The Office of the Comptroller of the Currency's spring 2016 semiannual risk perspective report warned that investors "rapidly bid up property prices" over the past two years and that "higher interest rates will raise borrowing costs … and could dampen the pace of price growth for commercial properties" over the next two years.

Representatives of the FDIC and OCC declined to offer additional comment.

Even more wide-ranging was an interagency bulletin in December from the FDIC, OCC and the Federal Reserve. It reminded banks to "implement prudent risk management practices" and maintain sufficient capital ratios in response to observations of "substantial growth in many markets, increased competitive pressures, rising concentrations, and an easing of underwriting standards" in CRE lending.

Growth Pressures

Yet bankers are not going to give up on commercial real estate. There is little room for growth in other lending areas, and CRE provides good returns.

"We view CRE as a core competency of our franchise and do not see this emphasis changing," David Black, chief credit officer at the $3.6 billion-asset State Bank Financial in Atlanta, said in a July 28 conference call.

While banks can book big profits by rapidly building up CRE portfolios, it is a risky proposition, Dennis Hudson, chairman and chief executive at the $4.4 billion-asset Seacoast National Bank in Stuart, Fla., said during a July 28 conference call.

"We have put into place, and are following mechanisms and policies, and ensure this will not happen at Seacoast," Hudson said.

Role of Data

This is where big data can come into play. Numerous companies provide software to banks that let them analyze commercial mortgages in exhaustive detail, including Altus Group in Toronto, and Hightower and REIS, both in New York. Altus, Hightower and REIS did not return calls seeking comment.

Dun & Bradstreet's commercial tenant credit monitoring product lets banks create credit-scoring models on tenants, based on criteria such as whether a tenant will pay its bills on time, said Joe Panunto, senior vice president of financial services. D&B gets the data from its own proprietary databases and from publicly available sources.

Belmont Savings has implemented the D&B scores as the fourth data point in its official underwriting policy for CRE lending, Mahoney said. The other data points are a tenant's cash flow, loan-to-value ratio and the quality of the landlord.

Mahoney declined to say how much the bank is paying Dun & Bradstreet for the software.

Time will tell how accurate such products prove to be.

It is a tall order for D&B to say that it will provide a banker with up-to-the-minute details on smaller tenants, said Suzanne Mulvee, research director at CoStar, another D&B competitor.

"I suspect their information gets a little stale," Mulvee said. "I think they would have to rely on lagging indicators instead of leading indicators."

CoStar's products, in contrast, help banks evaluate broader market trends, such as specific markets' occupancy levels, rent-pricing schedules and vacancy rates, Mulvee said.

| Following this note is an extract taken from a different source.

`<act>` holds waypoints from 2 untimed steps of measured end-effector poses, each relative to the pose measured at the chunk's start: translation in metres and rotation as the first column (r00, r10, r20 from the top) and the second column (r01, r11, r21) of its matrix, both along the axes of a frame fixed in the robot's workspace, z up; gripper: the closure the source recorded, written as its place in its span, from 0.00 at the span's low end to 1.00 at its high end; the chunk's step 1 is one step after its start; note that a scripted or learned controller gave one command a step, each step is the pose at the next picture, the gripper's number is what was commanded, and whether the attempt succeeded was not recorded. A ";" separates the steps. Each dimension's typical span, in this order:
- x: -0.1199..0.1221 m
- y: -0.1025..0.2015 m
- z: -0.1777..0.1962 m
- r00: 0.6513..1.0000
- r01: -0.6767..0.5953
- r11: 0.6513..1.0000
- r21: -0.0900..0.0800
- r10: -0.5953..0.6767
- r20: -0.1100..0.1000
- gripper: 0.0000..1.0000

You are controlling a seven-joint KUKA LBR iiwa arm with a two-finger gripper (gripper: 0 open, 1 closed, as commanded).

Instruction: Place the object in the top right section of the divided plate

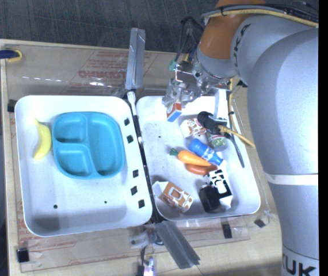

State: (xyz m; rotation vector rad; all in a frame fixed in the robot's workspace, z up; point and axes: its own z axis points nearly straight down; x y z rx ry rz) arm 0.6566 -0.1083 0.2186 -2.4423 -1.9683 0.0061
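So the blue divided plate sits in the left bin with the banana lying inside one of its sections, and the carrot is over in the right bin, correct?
Not quite. In the camera view the banana lies on the left bin's floor, beside the blue divided plate's left edge, not inside a section. The rest holds: the plate sits in the left bin and the carrot is in the right bin.

A pale wooden counter (66, 68) seen from above at a slant, with faint red printing along its far edge. Two shallow white bins sit directly on it, touching side by side: the left bin (72, 211) and the right bin (152, 131). A blue clamp (3, 55) grips the counter's far left corner.
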 end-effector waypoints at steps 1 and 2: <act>0.000 0.066 -0.028 0.997 -0.079 0.997 -0.001 0.079 0.001 1.00; -0.001 0.150 0.001 0.990 -0.140 0.990 -0.001 0.140 0.003 1.00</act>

Mahoney acknowledges that there are limits to the software he is using. But it provides a big assist when Belmont is in the decision-making process about issuing a new mortgage. Belmont Savings' credit committee earlier this month used the D&B reports to make decisions on three separate transactions.

"If something comes up as a red flag, I might require a bigger loan guarantee, or I might lower the loan-to-value ratio," Mahoney said. "Or you might shorten the loan to three years from five years."